Running Offline Evals in Local Dev

Within apps/studio

# To set up WASM files
pnpm evals:setup

# Run all evals and upload results to Braintrust
pnpm evals:upload

# Run all evals without uploading results
pnpm evals:run

# Run an upload single test case
pnpm braintrust eval evals/assistant.eval.ts --filter "input.prompt=How many projects"

Upload results when you want to inspect Experiments or Logs in the Braintrust dashboard or API. You can use developer tools like Braintrust MCP or bt CLI to analyze results with an agent.

Scorers

Scorers look at a thread or task output and assign a score deterministically or via LLM-as-a-judge. Optionally they can consider expected values.

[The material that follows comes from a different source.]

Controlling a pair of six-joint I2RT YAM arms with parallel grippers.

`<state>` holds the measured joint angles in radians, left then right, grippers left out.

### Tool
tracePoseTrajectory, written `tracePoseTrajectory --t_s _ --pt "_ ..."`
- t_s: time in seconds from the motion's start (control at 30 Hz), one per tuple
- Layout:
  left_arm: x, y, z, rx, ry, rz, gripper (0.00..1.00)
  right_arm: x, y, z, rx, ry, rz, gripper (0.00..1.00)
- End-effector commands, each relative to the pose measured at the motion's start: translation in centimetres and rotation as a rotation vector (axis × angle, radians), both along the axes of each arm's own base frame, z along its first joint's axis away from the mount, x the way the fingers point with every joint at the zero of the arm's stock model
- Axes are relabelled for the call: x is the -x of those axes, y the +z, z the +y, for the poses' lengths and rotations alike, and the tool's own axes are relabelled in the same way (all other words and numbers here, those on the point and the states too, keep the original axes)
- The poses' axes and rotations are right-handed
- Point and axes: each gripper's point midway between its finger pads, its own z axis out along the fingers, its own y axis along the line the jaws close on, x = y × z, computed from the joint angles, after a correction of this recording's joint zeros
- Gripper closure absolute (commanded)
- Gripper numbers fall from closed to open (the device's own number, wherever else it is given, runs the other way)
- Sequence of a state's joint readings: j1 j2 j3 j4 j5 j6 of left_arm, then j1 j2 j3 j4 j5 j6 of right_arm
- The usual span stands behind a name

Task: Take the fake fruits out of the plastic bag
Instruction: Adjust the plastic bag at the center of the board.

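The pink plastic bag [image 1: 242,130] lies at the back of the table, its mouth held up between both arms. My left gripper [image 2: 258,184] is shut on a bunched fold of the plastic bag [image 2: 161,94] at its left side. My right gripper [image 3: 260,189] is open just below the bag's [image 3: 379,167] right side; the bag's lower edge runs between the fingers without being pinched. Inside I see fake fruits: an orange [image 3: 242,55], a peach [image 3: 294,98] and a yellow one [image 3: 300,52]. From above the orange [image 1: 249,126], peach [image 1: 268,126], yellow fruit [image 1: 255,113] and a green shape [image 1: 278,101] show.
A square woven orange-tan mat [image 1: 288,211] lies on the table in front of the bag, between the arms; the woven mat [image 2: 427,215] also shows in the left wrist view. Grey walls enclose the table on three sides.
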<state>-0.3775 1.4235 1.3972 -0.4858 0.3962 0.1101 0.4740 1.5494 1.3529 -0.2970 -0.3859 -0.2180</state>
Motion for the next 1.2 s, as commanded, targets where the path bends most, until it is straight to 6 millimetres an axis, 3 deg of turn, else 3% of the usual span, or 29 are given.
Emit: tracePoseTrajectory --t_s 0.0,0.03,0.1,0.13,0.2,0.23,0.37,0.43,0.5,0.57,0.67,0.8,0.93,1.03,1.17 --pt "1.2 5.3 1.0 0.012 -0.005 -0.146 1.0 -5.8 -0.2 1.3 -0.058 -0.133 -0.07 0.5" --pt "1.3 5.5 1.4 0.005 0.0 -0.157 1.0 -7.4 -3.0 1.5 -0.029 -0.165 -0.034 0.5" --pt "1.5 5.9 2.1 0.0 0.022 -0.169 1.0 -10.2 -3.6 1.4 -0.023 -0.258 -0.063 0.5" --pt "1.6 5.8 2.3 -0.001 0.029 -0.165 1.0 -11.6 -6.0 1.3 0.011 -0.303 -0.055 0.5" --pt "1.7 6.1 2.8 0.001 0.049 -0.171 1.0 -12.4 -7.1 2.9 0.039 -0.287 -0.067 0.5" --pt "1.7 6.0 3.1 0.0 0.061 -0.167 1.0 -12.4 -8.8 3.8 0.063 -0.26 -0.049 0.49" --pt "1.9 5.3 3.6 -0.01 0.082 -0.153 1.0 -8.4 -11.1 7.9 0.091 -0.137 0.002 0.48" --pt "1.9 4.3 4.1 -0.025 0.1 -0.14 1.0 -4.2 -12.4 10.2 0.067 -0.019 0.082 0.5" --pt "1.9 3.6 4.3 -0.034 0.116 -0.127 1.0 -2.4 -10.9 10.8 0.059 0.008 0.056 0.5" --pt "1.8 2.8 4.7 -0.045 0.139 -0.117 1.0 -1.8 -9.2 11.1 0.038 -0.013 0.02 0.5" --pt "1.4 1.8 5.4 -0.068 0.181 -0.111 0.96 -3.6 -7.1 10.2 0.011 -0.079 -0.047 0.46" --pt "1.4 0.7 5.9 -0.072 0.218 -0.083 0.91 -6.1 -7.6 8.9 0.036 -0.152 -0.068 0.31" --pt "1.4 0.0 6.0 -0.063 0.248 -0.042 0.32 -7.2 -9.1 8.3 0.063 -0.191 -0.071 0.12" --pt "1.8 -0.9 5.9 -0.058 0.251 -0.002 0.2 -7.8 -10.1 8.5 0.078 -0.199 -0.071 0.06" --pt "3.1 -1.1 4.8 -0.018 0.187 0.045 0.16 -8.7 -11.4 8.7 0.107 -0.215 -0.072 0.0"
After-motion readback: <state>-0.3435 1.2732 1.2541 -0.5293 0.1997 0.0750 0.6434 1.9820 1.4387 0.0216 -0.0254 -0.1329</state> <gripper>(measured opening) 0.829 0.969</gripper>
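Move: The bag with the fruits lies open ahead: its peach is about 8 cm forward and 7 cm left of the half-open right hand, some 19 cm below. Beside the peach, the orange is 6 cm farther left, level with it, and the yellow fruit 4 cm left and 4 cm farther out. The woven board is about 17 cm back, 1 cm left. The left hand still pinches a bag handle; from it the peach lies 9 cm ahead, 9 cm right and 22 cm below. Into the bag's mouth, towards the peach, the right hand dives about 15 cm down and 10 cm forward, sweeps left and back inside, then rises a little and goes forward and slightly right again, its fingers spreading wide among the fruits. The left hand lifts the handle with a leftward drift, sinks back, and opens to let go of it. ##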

Define scorers in scorer.ts and include them in assistant.eval.ts to run them in offline evals.

Updating Online Scorers

Online scorers run as serverless functions on Braintrust infrastructure. They're deployed from the scorer-online.ts script. Since these scoring against production traces, they can't rely on ground truth expected values. Structure scoring logic and LLM prompts accordingly. Not every scorer needs to be an online scorer.

To opt-in to online scoring, add the scorer to scorer-online-manifest.json and add a corresponding handler in scorer-online.ts

Testing & Deploying Online Scorers

Add the preview-scorers label to a PR to deploy branch-prefixed scorers to the "Assistant (Staging Scorers)" Braintrust project (example). From that project dashboard, you can manually test the scorer against a trace from any project.

After merge to master, preview scorers automatically clean up and deploy to the production in the "Assistant" Braintrust project. Update the "Online Scoring" automation in the Logs page to include the new scorer function.